November 28th, 2010

rosas

eu sou a minha própria mulher

Fui ontem, de modo inesperado, ao Teatro da Cerca de São Bernardo, ver Eu Sou A Minha Própria Mulher, da autoria do dramaturgo norte-americano Doug Wright, produção da Seiva Trupe, com encenação do João Mota, e uma interpretação em tour de force de Júlio Cardoso. Aliás a peça assinala os 50 anos de carreira de Cardoso que, septuagenário, aguenta hora e meia em palco interpretando mais de 30 personagens.

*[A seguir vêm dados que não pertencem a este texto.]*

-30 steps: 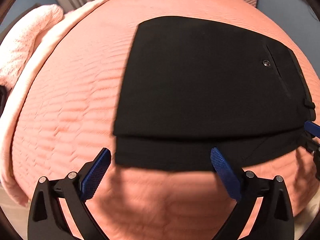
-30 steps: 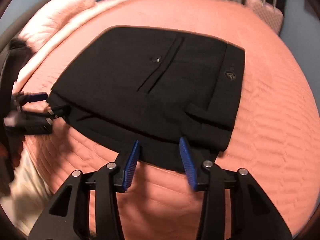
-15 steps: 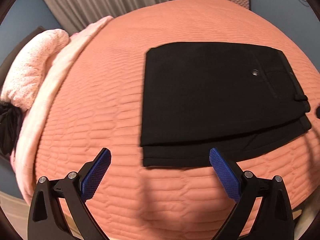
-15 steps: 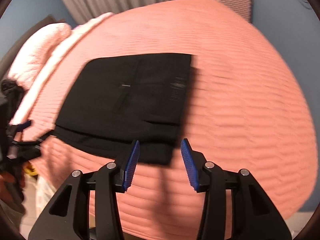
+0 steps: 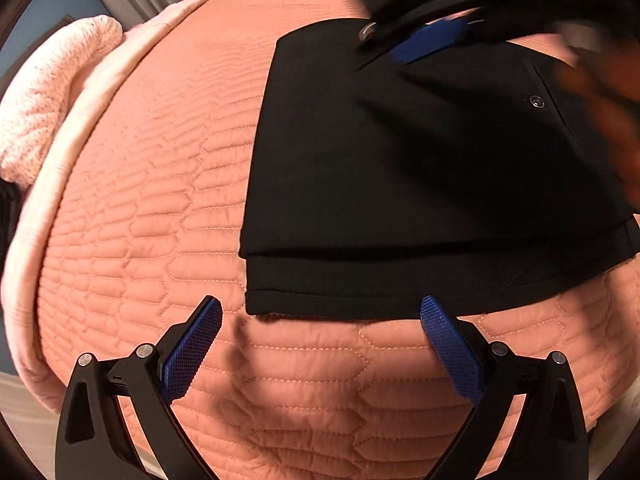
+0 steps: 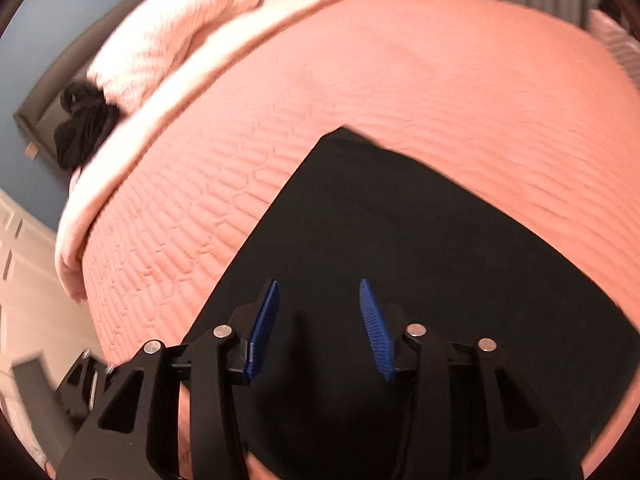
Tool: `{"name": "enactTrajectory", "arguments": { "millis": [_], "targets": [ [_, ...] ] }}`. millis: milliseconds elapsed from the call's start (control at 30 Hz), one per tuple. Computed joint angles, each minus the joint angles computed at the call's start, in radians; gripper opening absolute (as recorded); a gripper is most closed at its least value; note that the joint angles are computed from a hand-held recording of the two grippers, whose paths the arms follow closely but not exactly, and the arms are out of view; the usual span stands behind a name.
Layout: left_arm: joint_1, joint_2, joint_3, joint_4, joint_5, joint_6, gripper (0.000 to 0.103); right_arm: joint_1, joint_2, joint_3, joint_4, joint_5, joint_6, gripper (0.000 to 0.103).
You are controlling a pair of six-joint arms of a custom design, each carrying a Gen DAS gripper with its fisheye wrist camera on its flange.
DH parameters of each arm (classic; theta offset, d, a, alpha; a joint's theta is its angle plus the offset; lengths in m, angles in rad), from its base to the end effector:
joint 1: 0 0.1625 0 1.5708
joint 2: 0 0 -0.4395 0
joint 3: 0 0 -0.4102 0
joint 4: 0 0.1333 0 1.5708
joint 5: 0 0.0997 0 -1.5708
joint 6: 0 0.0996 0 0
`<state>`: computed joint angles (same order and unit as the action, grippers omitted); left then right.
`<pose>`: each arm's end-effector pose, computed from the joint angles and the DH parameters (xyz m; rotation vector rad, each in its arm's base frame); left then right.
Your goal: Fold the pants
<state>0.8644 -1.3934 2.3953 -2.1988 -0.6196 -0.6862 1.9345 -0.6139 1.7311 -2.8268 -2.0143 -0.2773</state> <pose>-0.0772 -0.4208 0.1593 0.2321 2.1565 -0.3998 0.3159 -0.5754 -0.0283 0.8095 -2.5728 0.2135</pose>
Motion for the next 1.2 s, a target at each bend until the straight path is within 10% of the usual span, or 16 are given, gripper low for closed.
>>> {"name": "enactTrajectory", "arguments": {
  "millis": [100, 267, 333, 433, 833, 1200],
  "targets": [
    [0.013, -0.009, -0.002, -0.032, -0.027, 0.038, 0.098, -0.035, -0.011, -0.032, -0.086, -0.083, 0.042, 0.011],
    [0.031, -0.012, -0.005, -0.067, -0.054, 0.07, 0.098, -0.056, -0.231, 0.192, -0.352, -0.159, 0.075, 0.018],
    [0.03, -0.011, -0.005, -0.069, -0.056, 0.066, 0.098, -0.065, -0.335, 0.335, -0.405, -0.184, 0.095, 0.058],
    [0.022, -0.01, -0.008, -0.047, -0.052, 0.057, 0.098, -0.07, -0.43, 0.523, -0.497, -0.266, 0.116, 0.085],
    [-0.064, 0.034, -0.03, 0.176, 0.021, -0.134, 0.098, -0.209, -0.531, 0.72, -0.491, -0.012, 0.279, 0.085],
    [-0.082, -0.036, -0.026, 0.207, 0.006, -0.133, 0.098, -0.232, -0.523, 0.736, -0.548, 0.033, 0.277, 0.086]
  ]
}}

Podemos começar por aqui. A peça conta a história, verídica, de um alemão, nascido no final dos anos 20, que desde os quinze anos decide viver como mulher, Charlotte Von Mahlsdorf, atravessando e resistindo ao horror nazi, ao desmoronar da Alemanha, à chegada dos russos e dos norte-americanos, e a longos 40 anos de repressão da Stasi, a polícia secreta do regime totalitário da Alemanha de Leste, tudo isto mantendo um museu de móveis antigos que esconde na cave um cabaret para homossexuais. O mais interessante na peça, ou pelo menos nesta produção da Seiva Trupe, é que o actor vai compondo as personagens que atravessam a vida de Charlotte não a partir do seu próprio corpo, de actor, mas da própria personagem. Cardoso nunca sai do personagem, mesmo quando está a fazer de oficial das SS ou de torcionário da Stasi, e é sempre a ela que regressa. E aquilo que poderia parecer estranho ou mesmo um pouco bizarro, um homem velho a fazer de mulher a fazer de homem, resulta completamente, sobretudo por causa do modo, pouco artificioso e armado de uma dose de ternura, como Júlio Cardoso veste Charlotte. Eu Sou A Minha Própria Mulher é, portanto e em primeiro lugar, um excelente trabalho de actor, que merece todos os encómios.

Sendo uma peça de dramaturgia norte-americana (o que quer que isso signifique), não pode deixar de ter um subtexto político, naquele género ‘off-Broadway comes to Broadway’. Assim, é evidente o esforço queer do texto, servindo-se da vida de Charlotte para confrontar o que foi a repressão dos homossexuais ao longo do século passado e até, de certo modo, ainda que não muito profundo, questionar, sociologicamente digamos, o que foram os gay lifestyles ao longo da décadas do século. Aqui os kudos vão para a Seiva Trupe: não é frequente ver nos palcos portugueses (ou se é normal não vêm em digressão pela província) peças deste teor, que levantam questões e abordam problemas que não interessam à maioria dos portugueses (pelo menos aos da maioria silenciosa), e onde a agenda homossexual não passa das discussões sobre o casamento e, agora, a adopção. Neste aspecto, Eu Sou A Minha Própria Mulher constitui uma rara oportunidade de ver num palco nacional discutidos assuntos que têm a ver com a condição homossexual.

Mas para mim o aspecto mais interessante da peça foi mesmo conhecer a personagem de Charlotte Von Mahlsdorf e a sua extraordinária vida. Habituados a pensar dentro das caixinhas da nossa vida de classe média, esquecemos que há pessoas, muitas pessoas, que levam as suas vidas, de cabo a raso, a tentarem ser elas próprias, contra ventos e marés, nas condições mais adversas. Sem angústias e sem desespero, por um lado, mas também sem nenhum espírito de luta política, por outro, com as grandezas e misérias iguais às de qualquer outro mortal, a única coisa que Charlotte quer, pelo menos tal como nos é apresentada na peça, é viver a sua vida, rodeada dos seus objectos, dos seus amigos, das suas recordações, até do seu passado. Assustada com a repressão das SS, levantando bem alto o som do seu gramofone para os bombardeiros aliados ouvirem que ela escutava discos americanos e ingleses, tentando enganar a Stasi e eventualmente descaindo na infâmia da delação, ou maravilhando-se com a generosa oferta dos bares gay da Berlim pós-queda do muro, Charlotte é uma resistente, no sentido mais verdadeiro e humano da expressão: alguém que apenas quer viver a sua vida, nos termos que ela própria escolheu.